Abstract
A simple and rapid reversed - phase high performance liquid chromatographic (HPLC) method using an ultraviolet detector for the analysis of tropane alkaloids in feedstuffs and biological samples is presented.
Hyoscyamine, scopolamine and the internal standard bamifylline are adsorbed on a C18 cartridge employing the solid - phase liquid extraction technique for sample clean up and subsequent separation of those compounds and internal standard from endogenous interfering compounds and preconcentration.

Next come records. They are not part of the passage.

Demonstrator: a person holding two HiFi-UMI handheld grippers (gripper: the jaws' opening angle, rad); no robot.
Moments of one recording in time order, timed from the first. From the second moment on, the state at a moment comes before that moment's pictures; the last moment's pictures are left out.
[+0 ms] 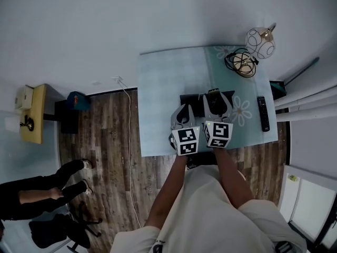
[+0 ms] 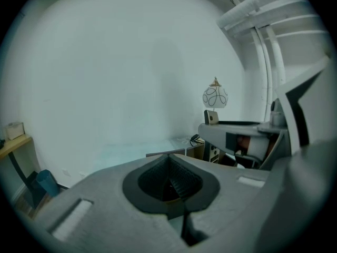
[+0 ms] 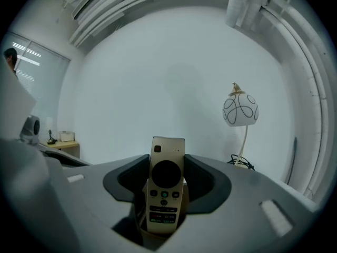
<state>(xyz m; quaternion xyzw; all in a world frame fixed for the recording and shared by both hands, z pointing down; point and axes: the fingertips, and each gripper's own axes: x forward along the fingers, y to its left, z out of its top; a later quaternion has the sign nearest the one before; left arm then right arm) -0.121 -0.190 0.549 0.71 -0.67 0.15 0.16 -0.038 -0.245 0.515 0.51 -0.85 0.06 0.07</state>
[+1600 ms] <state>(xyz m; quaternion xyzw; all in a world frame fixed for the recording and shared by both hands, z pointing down) -0.105 -0.109 0.545 0.71 -0.67 0.13 0.17 0.030 -0.138 0.556 0.51 -0.84 0.14 0.15</state>
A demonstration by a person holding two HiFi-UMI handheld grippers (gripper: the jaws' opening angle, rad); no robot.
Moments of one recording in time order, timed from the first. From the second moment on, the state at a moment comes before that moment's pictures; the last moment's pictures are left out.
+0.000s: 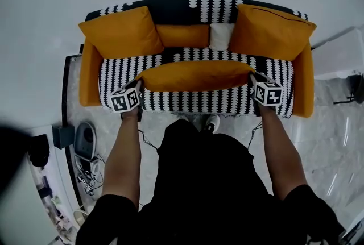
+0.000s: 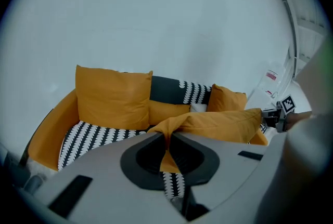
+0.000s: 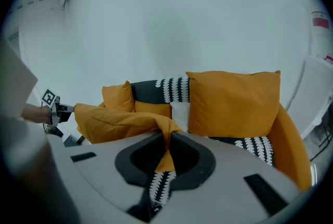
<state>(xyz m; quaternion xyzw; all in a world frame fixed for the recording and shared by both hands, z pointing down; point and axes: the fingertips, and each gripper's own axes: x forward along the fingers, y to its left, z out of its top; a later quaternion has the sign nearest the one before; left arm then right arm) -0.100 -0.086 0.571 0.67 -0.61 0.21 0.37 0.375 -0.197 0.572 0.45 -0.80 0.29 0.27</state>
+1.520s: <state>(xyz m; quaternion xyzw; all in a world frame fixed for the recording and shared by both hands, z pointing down) -0.161 -0.333 0.600 0.74 -0.52 0.24 0.36 0.327 -0.393 0.594 0.53 -0.72 0.33 0.29</state>
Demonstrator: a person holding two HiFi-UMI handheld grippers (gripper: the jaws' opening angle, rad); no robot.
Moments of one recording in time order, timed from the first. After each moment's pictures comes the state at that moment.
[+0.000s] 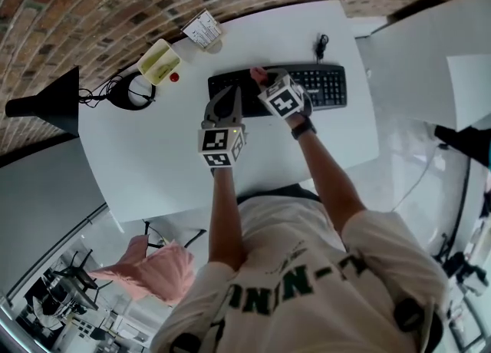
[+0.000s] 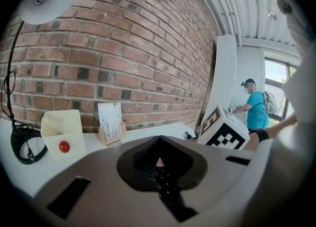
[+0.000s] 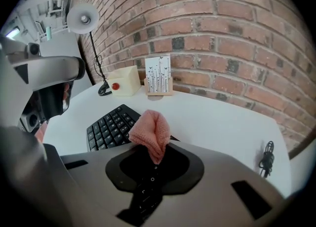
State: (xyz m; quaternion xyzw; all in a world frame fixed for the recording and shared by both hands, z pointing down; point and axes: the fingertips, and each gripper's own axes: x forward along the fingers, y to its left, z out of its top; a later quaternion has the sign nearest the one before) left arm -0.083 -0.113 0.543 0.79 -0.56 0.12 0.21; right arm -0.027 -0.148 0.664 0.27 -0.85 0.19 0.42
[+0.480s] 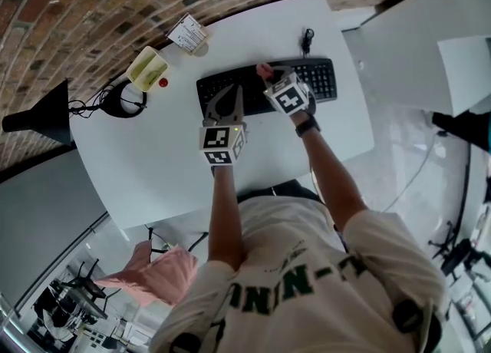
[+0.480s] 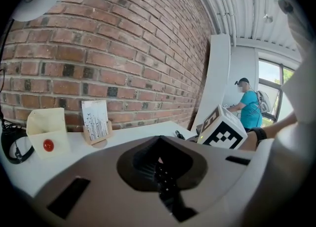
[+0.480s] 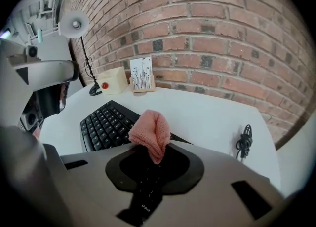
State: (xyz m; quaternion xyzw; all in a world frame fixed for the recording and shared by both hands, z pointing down) left arm -0.044 -0.116 0.544 0.81 -0.53 0.13 0.21; right arm 0.029 -0.155 0.663 0.32 -0.83 0.20 0.41
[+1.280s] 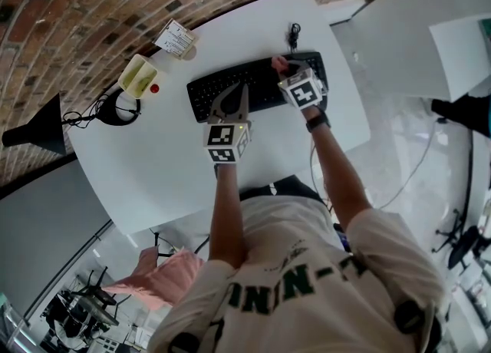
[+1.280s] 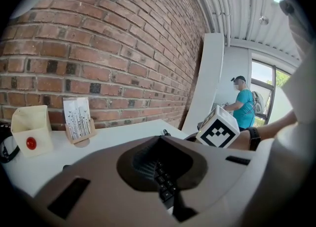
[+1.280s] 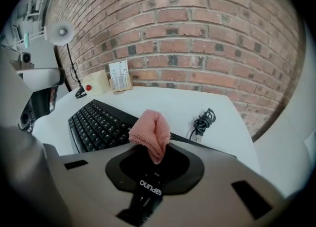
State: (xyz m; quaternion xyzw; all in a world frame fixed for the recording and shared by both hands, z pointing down) left arm 0.005 -0.115 0.544 0.84 -0.49 0.13 0.21; right arm 0.113 -0.168 0.663 0.40 -0.80 0.22 0.40
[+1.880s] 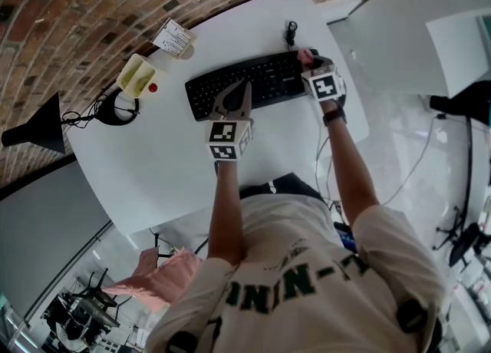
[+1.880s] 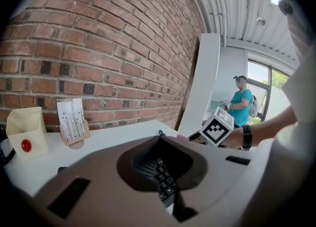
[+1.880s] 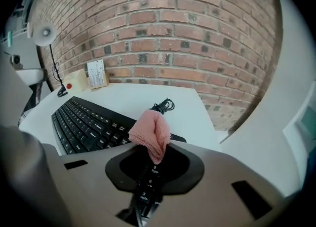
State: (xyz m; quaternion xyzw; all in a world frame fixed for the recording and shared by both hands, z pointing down) left arm 0.020 -0.112 0.538 0.85 -0.47 0.13 0.20; right arm 0.208 -0.178 0.667 0.48 -0.74 0.23 0.41
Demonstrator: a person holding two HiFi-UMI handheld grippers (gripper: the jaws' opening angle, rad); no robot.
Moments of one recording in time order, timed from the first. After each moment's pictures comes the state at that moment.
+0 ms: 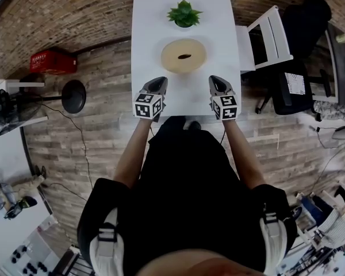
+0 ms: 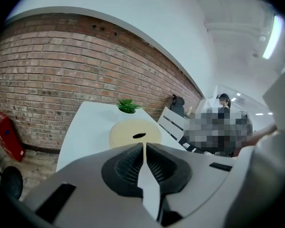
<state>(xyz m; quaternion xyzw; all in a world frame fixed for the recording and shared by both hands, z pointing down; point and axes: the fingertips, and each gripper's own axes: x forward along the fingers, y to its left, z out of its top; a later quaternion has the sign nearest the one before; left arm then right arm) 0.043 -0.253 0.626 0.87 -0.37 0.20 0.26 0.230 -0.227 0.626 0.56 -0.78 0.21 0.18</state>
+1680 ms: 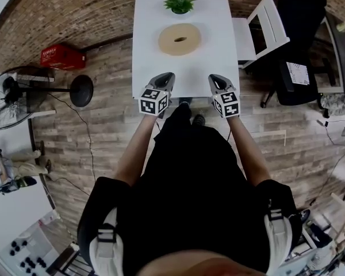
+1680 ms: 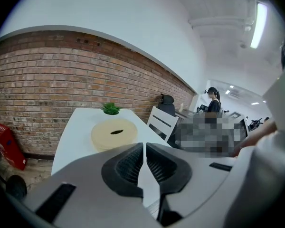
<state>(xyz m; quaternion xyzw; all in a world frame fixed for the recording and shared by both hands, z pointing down) 0.090 -0.140 0.586 0.89 -0.36 0.20 0.21 0.239 -0.112 0.619 0.51 -0.82 0.19 0.18</state>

Chromatographic analysis is achieved on a Lichrosorb RP-18 10μm reversed phase column and the mobile phase is an isocratic mixture of acetonitrile, methanol and 0.05 M ammonium acetate (20.9 : 27.9 : 51.2) at a flow rate of 1.30 ml/min. The edited alkaloids are detected at 210 nm. The retention time is 3.990 min for scopolamine, 6.934 min for hyoscyamine and 8.750 min for the internal standard bamifylline. The correlation of the integrated peak area ratios of scopolamine and hyoscyamine to internal standard with the concentrations of those compounds showed a linear relationship between 1.20 to 60.0 ppm for scopolamine and 1.25 to 40.0 ppm for hyoscyamine. The linearity, employing the clean up technique, of scopolamine and hyoscyamine is 1.20 to 15.0 ppm and 1.25 to 20.0 ppm respectively per 20 μl injection. The absolute detection limits are 12.05 ng and 13.25 ng for scopolamine and hyoscyamine respectively.
The method outlined in this paper is applied to the simultaneous determination of scopolamine and hyoscyamine in feedstuffs (soya and corn) and biological samples (eggs, blood serum and urine).